Saved entries
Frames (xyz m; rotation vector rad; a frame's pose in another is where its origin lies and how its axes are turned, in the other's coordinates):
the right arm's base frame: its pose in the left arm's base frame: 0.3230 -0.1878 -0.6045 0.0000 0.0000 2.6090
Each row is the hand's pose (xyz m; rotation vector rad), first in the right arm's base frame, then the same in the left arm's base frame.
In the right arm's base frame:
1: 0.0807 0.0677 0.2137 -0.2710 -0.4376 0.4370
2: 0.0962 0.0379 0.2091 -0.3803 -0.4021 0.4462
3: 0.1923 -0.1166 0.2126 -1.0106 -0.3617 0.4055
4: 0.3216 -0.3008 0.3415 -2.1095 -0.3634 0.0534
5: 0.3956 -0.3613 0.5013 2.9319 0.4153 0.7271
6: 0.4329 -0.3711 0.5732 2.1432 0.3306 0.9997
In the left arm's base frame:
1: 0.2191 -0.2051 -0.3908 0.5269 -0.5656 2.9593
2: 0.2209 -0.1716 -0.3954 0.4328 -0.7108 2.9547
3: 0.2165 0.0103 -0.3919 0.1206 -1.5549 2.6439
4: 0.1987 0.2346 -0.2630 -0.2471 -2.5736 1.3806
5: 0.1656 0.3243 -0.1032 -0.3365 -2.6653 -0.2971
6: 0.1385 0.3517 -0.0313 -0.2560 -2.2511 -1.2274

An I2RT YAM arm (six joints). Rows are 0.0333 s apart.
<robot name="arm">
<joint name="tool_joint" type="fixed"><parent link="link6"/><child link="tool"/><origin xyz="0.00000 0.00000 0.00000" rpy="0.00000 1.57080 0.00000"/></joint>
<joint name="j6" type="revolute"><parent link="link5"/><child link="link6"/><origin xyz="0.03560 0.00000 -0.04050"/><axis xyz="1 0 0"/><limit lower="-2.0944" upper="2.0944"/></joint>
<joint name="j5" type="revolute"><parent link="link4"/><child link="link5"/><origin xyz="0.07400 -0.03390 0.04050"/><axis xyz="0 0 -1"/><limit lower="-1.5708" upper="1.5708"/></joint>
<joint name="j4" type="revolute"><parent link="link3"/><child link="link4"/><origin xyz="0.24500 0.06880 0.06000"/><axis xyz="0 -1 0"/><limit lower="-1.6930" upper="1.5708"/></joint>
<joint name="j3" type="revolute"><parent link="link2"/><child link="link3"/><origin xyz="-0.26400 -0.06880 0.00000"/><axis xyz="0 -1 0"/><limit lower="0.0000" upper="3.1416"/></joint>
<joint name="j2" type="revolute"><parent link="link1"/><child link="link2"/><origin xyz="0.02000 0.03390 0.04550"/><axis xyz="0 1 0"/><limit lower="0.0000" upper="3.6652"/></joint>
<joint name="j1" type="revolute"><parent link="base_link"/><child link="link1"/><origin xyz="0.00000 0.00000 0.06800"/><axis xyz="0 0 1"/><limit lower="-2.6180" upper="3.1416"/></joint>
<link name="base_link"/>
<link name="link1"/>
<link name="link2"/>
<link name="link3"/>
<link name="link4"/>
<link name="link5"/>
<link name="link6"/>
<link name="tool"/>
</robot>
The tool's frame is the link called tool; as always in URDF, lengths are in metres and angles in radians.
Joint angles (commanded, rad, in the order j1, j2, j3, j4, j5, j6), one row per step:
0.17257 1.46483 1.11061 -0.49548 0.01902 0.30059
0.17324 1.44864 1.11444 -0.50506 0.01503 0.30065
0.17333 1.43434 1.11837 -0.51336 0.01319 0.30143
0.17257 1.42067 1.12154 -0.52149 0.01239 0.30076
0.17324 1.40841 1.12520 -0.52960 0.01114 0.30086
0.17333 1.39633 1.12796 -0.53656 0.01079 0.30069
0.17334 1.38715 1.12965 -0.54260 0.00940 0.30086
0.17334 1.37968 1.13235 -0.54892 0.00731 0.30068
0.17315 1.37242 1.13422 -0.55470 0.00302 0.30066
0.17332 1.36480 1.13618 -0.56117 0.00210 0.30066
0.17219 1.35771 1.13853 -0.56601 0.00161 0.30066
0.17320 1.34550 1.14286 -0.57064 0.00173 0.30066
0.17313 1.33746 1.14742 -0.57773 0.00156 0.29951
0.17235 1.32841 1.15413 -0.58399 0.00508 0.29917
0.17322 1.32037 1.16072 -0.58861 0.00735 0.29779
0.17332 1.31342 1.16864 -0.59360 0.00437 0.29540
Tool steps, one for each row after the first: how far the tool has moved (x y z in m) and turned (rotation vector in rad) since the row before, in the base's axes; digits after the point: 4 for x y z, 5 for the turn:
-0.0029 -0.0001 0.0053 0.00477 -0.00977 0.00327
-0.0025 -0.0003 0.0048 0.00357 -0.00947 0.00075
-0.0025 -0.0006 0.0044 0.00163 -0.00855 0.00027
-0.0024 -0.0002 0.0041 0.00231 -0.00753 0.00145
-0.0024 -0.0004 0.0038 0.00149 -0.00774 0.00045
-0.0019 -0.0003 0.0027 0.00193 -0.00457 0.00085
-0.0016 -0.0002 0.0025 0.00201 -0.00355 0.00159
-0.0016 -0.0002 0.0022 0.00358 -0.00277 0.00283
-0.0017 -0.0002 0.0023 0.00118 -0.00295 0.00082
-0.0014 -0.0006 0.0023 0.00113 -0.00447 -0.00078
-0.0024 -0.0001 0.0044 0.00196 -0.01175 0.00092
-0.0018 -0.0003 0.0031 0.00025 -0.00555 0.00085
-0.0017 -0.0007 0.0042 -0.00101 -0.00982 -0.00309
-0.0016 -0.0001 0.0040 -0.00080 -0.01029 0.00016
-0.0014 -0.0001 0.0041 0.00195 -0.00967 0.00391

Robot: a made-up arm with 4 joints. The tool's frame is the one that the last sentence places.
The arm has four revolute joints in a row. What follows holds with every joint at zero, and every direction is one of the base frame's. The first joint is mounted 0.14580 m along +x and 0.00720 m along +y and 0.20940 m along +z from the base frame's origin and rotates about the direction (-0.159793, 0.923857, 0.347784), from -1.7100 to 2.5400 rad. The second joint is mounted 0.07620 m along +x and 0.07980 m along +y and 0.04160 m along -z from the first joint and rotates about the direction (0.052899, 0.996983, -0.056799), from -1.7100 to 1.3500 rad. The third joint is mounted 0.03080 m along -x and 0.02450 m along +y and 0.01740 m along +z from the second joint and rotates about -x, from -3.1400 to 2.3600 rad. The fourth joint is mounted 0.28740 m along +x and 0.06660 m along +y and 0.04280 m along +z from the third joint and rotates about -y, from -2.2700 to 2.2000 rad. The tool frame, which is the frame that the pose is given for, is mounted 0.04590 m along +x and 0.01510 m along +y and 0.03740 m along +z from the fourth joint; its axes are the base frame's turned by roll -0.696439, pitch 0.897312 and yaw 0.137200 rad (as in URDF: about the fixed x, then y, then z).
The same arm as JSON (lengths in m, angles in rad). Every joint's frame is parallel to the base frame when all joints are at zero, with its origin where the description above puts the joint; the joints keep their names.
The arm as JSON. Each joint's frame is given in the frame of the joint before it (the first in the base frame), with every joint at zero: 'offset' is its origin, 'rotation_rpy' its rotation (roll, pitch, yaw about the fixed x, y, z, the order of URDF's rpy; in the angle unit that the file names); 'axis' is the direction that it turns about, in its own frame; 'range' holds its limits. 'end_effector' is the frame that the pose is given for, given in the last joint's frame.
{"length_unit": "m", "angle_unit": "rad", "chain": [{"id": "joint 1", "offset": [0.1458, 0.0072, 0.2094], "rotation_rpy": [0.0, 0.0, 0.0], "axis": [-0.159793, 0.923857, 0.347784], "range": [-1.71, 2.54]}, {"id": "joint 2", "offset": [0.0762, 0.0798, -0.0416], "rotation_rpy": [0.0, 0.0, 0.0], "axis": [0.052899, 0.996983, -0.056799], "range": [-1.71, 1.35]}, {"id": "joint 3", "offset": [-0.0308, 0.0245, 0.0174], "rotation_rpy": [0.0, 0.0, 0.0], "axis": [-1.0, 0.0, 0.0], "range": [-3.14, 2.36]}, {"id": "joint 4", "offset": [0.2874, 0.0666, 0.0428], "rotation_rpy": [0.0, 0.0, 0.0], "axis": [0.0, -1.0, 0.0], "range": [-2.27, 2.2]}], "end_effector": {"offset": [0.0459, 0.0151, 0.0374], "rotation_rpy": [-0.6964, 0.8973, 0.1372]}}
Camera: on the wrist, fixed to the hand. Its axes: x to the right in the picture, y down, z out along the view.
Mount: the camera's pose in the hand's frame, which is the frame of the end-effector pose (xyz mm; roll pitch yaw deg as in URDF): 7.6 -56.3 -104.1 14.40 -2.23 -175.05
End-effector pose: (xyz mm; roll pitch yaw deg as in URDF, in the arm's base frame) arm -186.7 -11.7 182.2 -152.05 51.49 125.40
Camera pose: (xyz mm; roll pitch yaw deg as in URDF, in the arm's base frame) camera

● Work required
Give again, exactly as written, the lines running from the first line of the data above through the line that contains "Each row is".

● Response to this exercise
Frames (xyz m; rotation vector rad; a frame's pose in another is where its origin lies and how its axes are turned, in the other's coordinates):
the right arm's base frame: its pose in the left arm's base frame: 0.3230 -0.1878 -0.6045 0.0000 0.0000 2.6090
Each row is the hand's pose (xyz m; rotation vector rad), first in the right arm's base frame, then the same in the left arm's base frame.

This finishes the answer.